Data collection is set to begin this school year and is to be completed in 2008.

Other scholars say the sheer size of the project is what makes it significant.

Carolyn J. Riehl, an education professor at the University of North Carolina at Greensboro, noted that much of the existing research on leadership practice is based on small, isolated studies. As a consequence, it hasn’t gotten much attention.

“Just by virtue of having a much larger sample, and what I expect will be coherence in their approach across many sites, that has the potential of establishing some broad trends and some robust findings that will be seen as more instructive,” said Ms. Riehl, who co-edited an upcoming book on research on educational leadership.

The investigators say they have a host of questions they aim to answer.

Policy Potential Eyed

Among them: How does the effect of certain leadership behaviors vary among urban, suburban, and rural schools? What role do informal leaders—such as teachers, parents, and other groups—play in shaping instruction? And how do different leadership practices stack up against one another in their relative effects on student performance?

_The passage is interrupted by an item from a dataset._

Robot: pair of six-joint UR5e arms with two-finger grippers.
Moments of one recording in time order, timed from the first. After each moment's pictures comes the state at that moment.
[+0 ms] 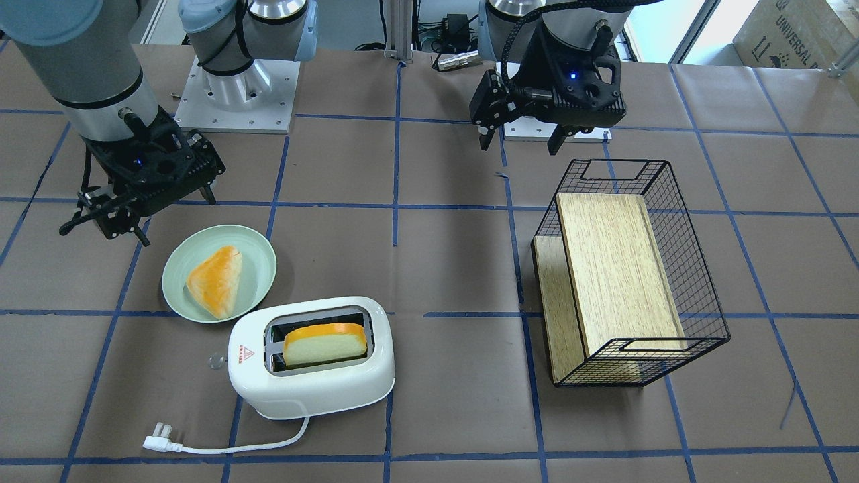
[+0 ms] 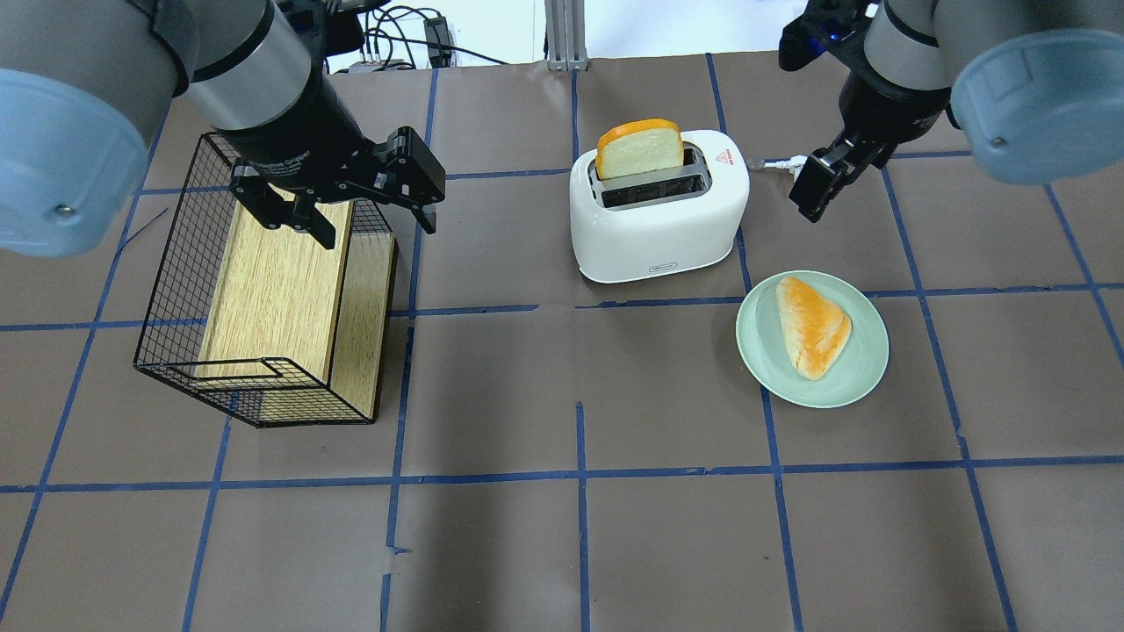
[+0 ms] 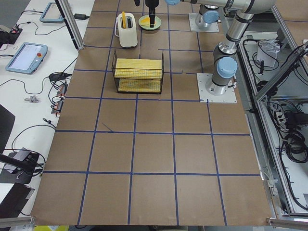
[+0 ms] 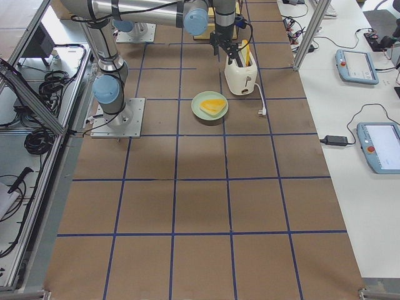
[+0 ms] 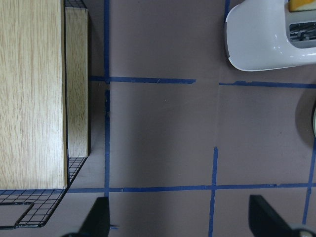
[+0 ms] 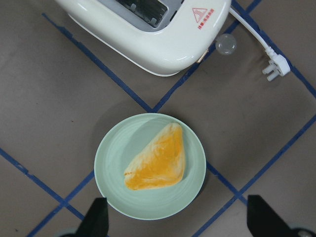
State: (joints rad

The scholars also hope to provide some concrete descriptions of what effective leadership looks like. Too often, argues Mr. Leithwood, educational administrators are told to engage in certain practices without their being given many details on how. Such terms as “instructional leadership” and “distributed leadership” are often used with little agreement about what they really mean, he said.

Policymakers are another intended audience for the findings. In a time of tight budgets, Mr. Leithwood said, they need to know which leadership practices get the most bang for the buck in bolstering academic improvement.

“Choices have to be made in real life around where to put your resources,” he said. “We need to know whether it’s more important to do X than Y, and I think that’s where we stand to push things in a big way.”